* [Exercise] Copy the lines of the data below exactly, starting at the first and stopping after the line that contains "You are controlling"; include no pictures.

========================================

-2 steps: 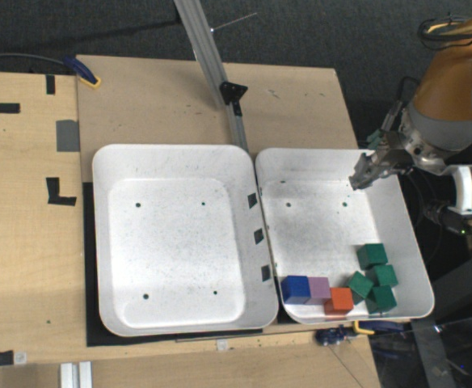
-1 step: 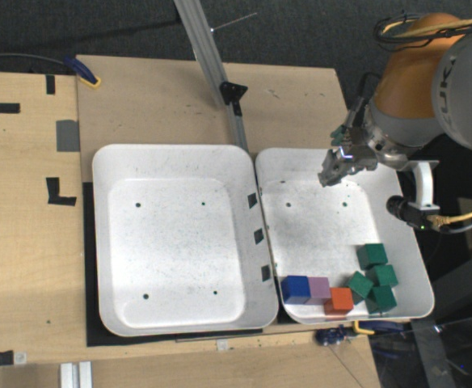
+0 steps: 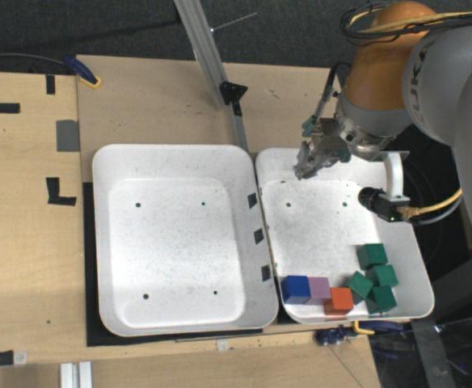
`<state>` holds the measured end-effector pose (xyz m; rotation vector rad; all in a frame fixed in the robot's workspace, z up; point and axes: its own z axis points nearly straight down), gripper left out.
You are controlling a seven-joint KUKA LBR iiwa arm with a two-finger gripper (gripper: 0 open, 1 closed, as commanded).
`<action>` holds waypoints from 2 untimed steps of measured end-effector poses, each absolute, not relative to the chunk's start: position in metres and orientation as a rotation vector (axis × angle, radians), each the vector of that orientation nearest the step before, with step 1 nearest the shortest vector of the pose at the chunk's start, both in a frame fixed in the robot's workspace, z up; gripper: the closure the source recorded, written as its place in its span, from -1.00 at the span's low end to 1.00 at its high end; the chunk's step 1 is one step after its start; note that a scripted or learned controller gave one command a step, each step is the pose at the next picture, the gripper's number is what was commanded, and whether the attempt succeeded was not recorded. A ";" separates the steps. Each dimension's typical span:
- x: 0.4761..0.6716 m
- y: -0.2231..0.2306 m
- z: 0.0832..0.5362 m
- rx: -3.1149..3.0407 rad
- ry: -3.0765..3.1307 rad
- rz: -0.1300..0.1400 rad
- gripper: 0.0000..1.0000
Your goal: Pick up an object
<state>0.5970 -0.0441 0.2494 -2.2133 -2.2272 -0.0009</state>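
Note:
My gripper (image 3: pixel 308 166) hangs over the far left part of the right bin (image 3: pixel 317 225), its tips pointing down with nothing between them. Small blocks lie along that bin's near edge, well away from the gripper: a blue block (image 3: pixel 296 288), a purple block (image 3: pixel 319 288), an orange block (image 3: pixel 340 300) and several green blocks (image 3: pixel 375 277) at the near right corner.
The left bin (image 3: pixel 171 237) lies beside the right one. A slanted metal pole (image 3: pixel 208 47) with a black clamp stands behind the bins. A black cable connector (image 3: pixel 375 202) juts over the right bin's right side. Black tape marks dot the bench at left.

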 end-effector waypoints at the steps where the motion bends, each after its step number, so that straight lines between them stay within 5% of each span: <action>1: 0.606 0.018 0.238 -2.212 -2.228 0.001 1.00; 2: 0.622 0.062 0.236 -2.214 -2.227 0.000 1.00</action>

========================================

* [Exercise output]
-2 steps: 
-1 step: 
+0 steps: 
`<state>` holds the measured end-effector pose (xyz m; rotation vector rad; all in a frame fixed in the robot's workspace, z up; point and axes: its own z axis points nearly straight down), gripper left out.
You are controlling a seven-joint KUKA LBR iiwa arm with a two-finger gripper (gripper: 0 open, 1 closed, as commanded).

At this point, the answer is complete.